> Problem: Those lines of the records that contain "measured" are to be located and copied.

┌─ Dataset excerpts

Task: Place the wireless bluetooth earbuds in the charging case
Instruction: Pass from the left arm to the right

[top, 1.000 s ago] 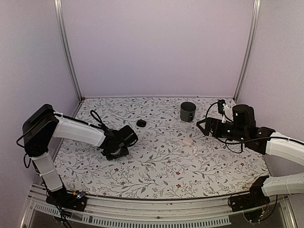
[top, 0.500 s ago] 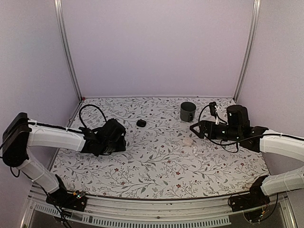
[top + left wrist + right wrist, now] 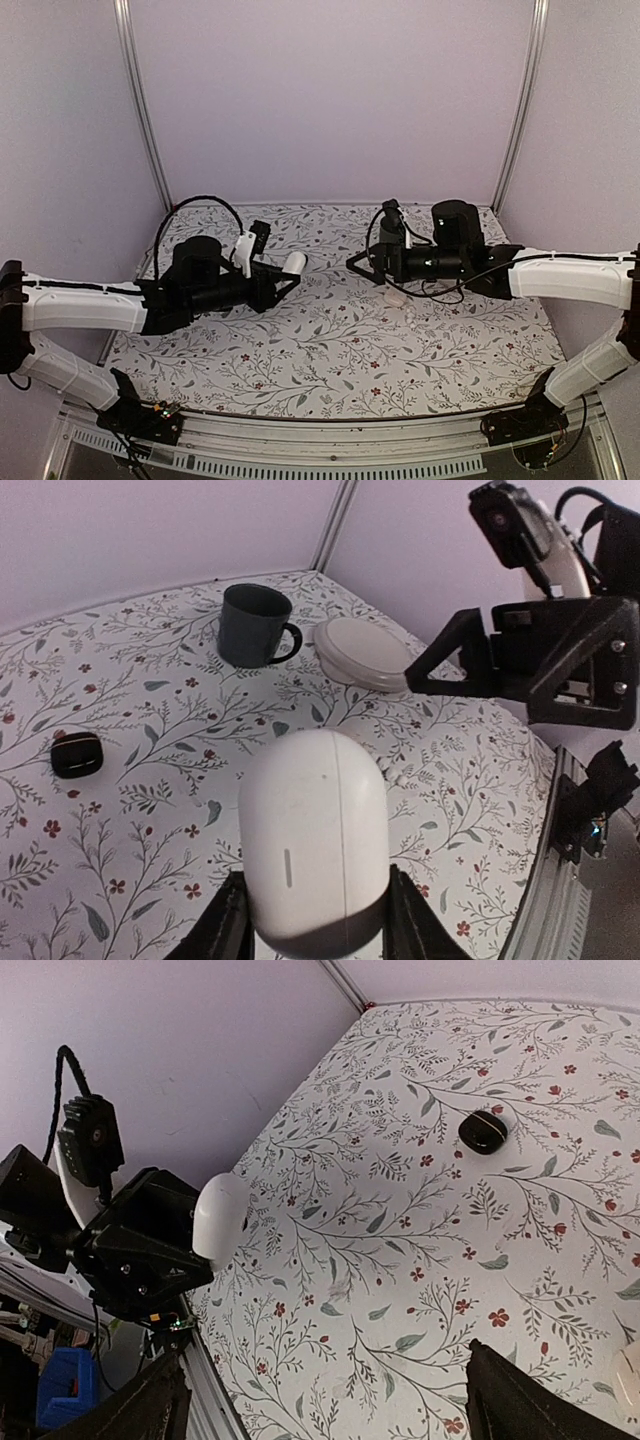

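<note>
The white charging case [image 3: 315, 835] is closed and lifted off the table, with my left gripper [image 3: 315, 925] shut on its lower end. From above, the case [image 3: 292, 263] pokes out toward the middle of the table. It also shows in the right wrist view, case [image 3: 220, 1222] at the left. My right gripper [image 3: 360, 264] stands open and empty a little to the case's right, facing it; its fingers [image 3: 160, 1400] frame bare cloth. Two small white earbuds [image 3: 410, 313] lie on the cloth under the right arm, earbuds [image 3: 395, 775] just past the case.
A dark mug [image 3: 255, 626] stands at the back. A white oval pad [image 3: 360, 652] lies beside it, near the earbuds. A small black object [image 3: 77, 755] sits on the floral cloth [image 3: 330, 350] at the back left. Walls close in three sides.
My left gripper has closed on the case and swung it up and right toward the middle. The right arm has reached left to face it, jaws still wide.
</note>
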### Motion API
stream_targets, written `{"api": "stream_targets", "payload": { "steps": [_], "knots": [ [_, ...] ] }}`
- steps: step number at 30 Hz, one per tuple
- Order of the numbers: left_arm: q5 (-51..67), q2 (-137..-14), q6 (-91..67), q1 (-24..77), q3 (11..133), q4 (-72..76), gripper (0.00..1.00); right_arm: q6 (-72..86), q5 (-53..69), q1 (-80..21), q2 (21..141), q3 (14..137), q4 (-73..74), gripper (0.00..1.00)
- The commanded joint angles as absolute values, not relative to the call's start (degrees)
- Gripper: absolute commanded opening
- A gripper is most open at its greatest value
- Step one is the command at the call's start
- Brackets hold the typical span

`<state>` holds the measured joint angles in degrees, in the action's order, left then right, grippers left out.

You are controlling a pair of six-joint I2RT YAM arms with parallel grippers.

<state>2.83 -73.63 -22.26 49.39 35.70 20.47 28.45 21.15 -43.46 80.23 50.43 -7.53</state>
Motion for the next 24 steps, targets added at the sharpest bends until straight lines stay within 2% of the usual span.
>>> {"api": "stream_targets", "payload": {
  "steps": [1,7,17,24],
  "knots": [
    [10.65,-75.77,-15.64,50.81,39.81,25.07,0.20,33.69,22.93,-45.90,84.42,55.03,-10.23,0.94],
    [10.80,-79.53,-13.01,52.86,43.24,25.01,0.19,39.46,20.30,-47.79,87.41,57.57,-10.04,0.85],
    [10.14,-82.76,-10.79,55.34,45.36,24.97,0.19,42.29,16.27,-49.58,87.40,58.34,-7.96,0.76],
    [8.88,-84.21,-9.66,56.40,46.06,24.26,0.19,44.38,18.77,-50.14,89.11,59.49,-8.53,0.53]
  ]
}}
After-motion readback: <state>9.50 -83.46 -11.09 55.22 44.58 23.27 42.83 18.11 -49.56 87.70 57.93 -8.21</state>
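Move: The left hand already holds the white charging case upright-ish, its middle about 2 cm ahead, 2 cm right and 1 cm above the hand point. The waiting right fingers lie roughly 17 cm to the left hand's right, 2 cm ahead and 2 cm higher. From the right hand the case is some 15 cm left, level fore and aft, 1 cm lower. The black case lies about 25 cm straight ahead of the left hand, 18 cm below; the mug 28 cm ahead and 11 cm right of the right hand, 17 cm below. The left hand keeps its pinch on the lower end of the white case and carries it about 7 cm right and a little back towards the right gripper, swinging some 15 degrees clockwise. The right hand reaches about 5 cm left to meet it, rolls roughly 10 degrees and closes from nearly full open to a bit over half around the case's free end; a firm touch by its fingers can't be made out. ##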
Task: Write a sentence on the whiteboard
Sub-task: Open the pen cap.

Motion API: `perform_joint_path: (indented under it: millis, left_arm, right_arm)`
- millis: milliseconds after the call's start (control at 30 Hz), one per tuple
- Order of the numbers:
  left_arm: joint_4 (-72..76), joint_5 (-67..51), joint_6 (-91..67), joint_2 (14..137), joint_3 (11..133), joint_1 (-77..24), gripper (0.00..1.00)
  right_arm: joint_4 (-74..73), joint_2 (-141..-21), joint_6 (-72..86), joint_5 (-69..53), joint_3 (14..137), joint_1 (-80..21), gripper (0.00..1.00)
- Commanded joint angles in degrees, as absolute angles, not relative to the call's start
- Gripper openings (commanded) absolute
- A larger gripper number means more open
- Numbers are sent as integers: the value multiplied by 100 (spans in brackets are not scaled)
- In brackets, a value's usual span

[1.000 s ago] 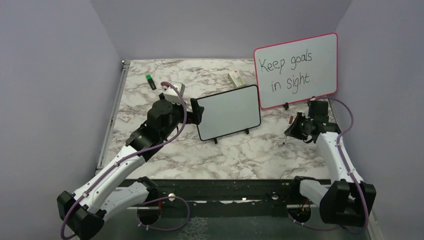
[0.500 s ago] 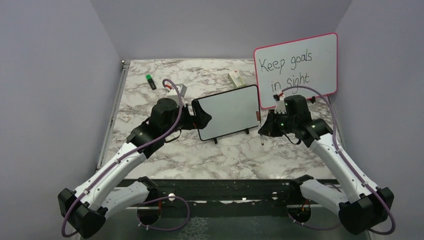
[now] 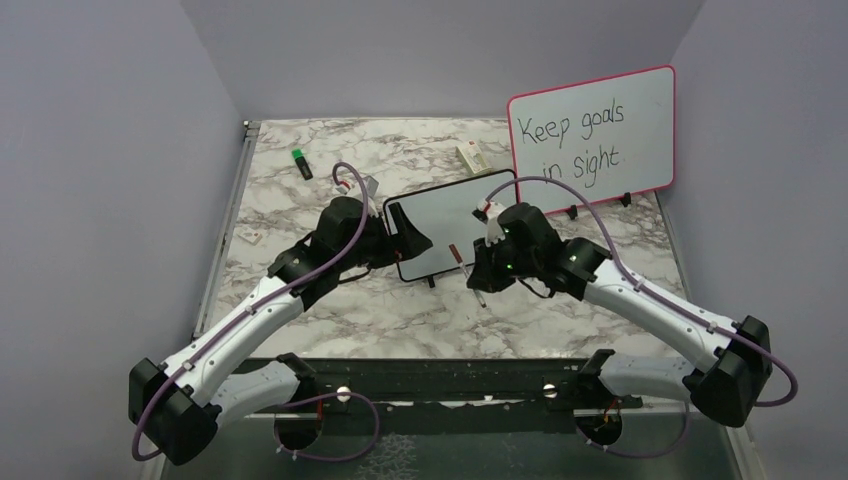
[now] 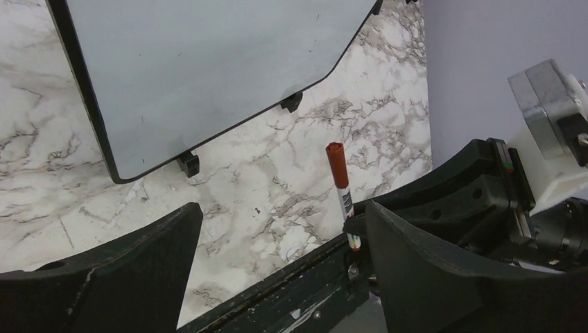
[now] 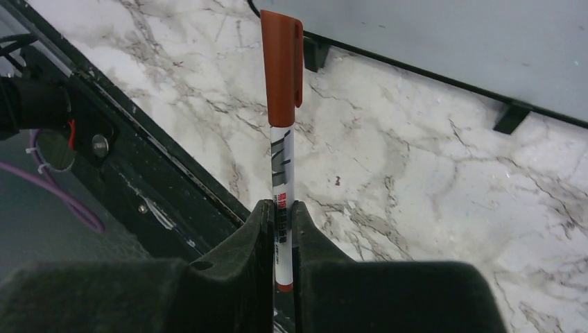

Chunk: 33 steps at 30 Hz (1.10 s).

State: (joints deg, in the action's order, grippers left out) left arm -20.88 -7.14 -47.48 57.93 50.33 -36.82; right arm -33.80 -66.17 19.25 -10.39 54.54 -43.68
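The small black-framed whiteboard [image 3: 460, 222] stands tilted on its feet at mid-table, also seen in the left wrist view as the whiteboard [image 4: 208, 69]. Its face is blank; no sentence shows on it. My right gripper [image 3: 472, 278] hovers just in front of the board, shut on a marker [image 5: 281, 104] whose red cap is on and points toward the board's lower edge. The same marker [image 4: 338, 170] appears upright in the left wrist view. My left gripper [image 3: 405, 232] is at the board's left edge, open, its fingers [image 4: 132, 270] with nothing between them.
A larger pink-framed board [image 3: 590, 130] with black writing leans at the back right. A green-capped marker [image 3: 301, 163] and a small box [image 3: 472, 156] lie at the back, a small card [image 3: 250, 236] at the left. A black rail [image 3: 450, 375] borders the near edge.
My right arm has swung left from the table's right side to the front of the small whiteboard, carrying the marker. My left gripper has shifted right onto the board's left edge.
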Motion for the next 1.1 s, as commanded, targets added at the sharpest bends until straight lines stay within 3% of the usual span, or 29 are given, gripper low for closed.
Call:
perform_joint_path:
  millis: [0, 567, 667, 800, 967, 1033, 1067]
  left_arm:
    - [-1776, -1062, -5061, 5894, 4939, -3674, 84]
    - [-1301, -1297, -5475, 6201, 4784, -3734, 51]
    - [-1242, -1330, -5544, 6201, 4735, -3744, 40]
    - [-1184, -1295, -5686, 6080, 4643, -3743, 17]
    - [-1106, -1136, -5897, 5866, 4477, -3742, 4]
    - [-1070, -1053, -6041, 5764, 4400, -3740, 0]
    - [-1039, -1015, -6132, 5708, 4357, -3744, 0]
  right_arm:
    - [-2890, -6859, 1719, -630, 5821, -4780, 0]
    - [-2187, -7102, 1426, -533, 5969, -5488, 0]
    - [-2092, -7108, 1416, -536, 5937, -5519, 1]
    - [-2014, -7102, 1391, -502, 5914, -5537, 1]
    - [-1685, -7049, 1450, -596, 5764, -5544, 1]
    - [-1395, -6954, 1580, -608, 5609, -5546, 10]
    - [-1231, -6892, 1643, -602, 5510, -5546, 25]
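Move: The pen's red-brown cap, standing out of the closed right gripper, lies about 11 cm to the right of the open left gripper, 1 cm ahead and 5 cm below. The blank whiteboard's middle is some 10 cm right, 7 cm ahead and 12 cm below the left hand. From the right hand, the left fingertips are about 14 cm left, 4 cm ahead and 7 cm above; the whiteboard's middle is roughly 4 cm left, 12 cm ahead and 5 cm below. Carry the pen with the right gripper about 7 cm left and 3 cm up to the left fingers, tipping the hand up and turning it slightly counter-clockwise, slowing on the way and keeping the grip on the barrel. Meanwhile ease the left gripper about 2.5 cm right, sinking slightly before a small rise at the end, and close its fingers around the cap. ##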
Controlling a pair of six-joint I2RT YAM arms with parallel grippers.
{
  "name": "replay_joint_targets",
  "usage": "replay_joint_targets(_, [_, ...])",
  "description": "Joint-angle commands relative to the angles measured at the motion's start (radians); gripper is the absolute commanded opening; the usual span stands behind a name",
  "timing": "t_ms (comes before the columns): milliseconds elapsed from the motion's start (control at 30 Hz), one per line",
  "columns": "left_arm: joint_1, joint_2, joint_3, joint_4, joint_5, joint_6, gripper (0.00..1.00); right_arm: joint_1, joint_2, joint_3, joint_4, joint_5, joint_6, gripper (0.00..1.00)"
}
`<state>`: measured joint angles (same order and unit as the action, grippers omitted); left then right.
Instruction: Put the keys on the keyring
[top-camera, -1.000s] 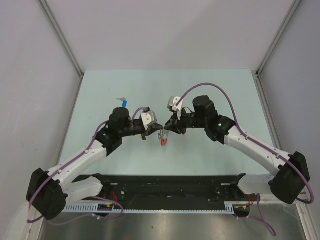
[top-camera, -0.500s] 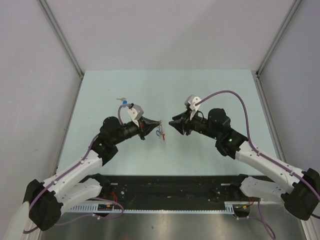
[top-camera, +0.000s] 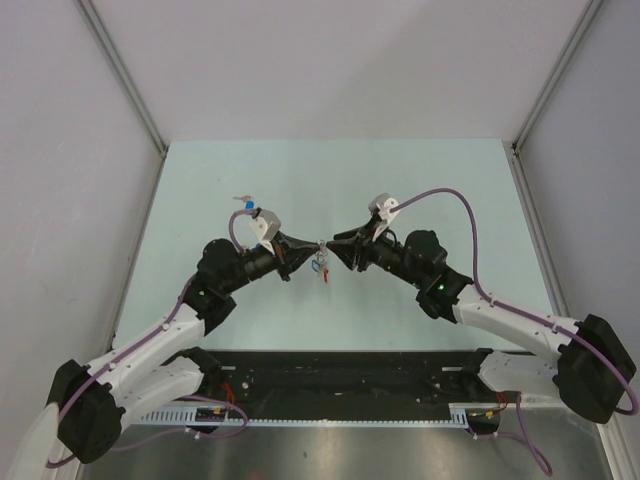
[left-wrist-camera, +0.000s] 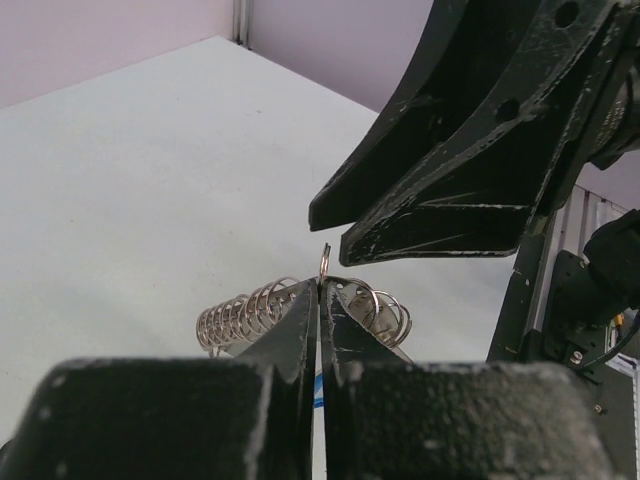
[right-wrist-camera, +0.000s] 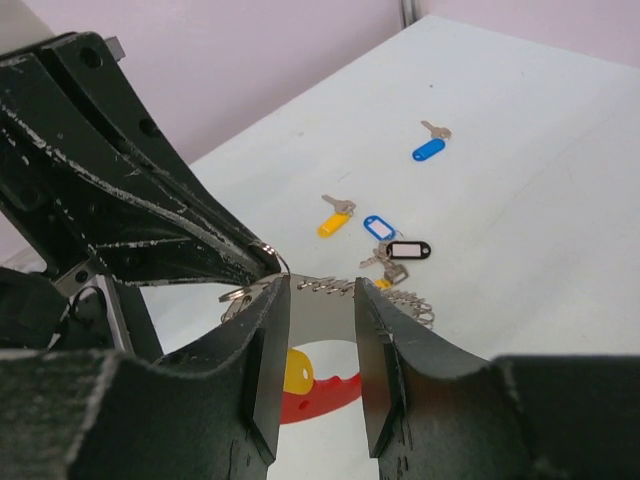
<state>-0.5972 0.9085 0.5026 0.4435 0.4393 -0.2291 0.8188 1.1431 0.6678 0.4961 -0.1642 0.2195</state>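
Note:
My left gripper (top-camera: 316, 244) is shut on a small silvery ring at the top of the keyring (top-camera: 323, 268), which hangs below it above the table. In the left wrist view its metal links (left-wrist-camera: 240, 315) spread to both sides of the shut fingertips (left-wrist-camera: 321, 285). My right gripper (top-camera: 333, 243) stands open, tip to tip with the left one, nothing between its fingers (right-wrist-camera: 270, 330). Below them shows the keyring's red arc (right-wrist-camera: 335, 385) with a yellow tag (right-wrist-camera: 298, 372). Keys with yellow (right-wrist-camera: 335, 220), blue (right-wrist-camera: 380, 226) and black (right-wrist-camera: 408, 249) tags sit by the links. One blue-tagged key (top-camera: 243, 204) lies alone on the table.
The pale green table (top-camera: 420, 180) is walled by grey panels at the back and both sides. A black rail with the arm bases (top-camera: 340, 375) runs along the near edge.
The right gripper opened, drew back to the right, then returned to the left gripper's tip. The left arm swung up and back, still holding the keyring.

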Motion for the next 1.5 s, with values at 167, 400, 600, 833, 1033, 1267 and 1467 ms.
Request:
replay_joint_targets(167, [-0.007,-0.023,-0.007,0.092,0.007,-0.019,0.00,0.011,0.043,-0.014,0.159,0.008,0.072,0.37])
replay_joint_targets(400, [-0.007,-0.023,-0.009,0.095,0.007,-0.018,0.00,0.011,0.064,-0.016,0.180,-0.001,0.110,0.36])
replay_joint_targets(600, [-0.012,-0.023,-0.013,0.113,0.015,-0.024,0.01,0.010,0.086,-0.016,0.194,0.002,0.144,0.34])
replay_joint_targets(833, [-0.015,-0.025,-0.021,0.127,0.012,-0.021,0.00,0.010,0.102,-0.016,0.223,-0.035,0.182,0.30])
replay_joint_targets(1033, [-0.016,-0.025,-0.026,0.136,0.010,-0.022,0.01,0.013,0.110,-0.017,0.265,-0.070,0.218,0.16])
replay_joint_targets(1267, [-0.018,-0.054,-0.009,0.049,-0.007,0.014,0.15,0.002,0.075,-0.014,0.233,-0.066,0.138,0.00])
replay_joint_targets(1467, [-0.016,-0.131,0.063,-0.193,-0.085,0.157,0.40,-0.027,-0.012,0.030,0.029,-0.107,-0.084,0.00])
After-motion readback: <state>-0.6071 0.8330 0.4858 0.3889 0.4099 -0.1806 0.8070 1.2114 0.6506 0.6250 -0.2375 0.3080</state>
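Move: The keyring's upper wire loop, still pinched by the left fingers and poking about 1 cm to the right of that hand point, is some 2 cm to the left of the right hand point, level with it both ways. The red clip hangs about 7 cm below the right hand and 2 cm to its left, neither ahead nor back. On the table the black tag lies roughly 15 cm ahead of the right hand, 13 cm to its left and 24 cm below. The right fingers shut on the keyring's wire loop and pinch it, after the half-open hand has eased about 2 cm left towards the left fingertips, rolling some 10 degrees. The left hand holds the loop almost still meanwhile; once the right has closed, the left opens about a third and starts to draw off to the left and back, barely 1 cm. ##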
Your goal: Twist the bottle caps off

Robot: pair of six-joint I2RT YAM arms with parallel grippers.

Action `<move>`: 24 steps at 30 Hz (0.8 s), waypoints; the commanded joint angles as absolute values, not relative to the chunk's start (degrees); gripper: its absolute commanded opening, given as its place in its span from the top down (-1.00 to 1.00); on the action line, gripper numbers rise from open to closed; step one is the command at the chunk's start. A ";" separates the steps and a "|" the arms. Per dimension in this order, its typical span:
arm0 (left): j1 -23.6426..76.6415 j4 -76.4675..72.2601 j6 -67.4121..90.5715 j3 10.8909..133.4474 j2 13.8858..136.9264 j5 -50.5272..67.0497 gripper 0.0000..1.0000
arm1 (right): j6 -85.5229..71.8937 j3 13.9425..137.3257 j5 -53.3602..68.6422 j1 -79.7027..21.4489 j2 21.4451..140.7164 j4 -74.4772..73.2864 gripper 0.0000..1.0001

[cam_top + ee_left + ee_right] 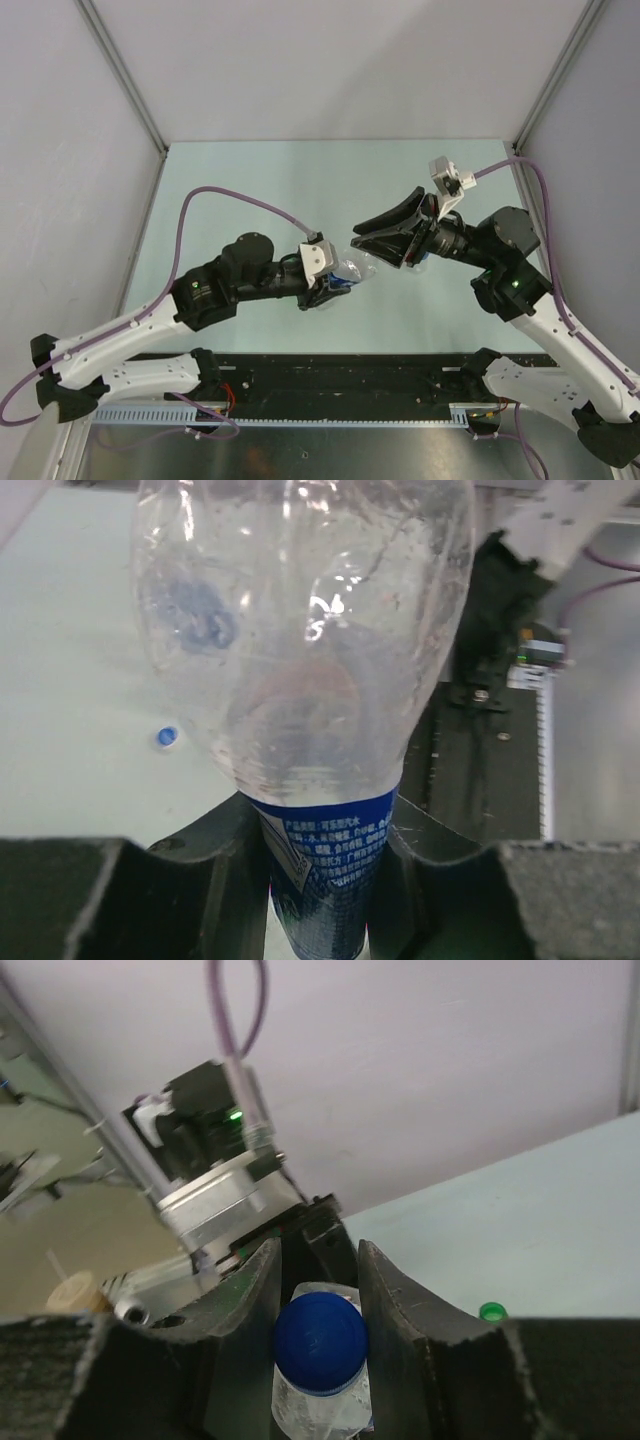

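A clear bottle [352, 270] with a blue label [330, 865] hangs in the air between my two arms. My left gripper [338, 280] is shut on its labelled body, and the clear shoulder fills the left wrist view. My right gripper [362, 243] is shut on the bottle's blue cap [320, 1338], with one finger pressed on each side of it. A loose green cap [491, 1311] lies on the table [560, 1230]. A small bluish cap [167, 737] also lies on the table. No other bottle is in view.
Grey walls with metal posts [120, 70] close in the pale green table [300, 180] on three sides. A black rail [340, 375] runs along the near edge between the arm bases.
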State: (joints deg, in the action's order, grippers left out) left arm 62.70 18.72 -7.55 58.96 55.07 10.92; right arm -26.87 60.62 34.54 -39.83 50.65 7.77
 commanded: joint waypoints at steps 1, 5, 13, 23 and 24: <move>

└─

> Task result:
`<state>` holds the measured joint angles in degrees, in the action's order, left then right, grippers left out.
  "description": "Joint-angle commands relative to the angles measured at the motion's start (radians); gripper is the absolute commanded opening; the usual span stands behind a name",
`<state>`: measured joint angles (same order and unit as the action, grippers omitted); left then right.

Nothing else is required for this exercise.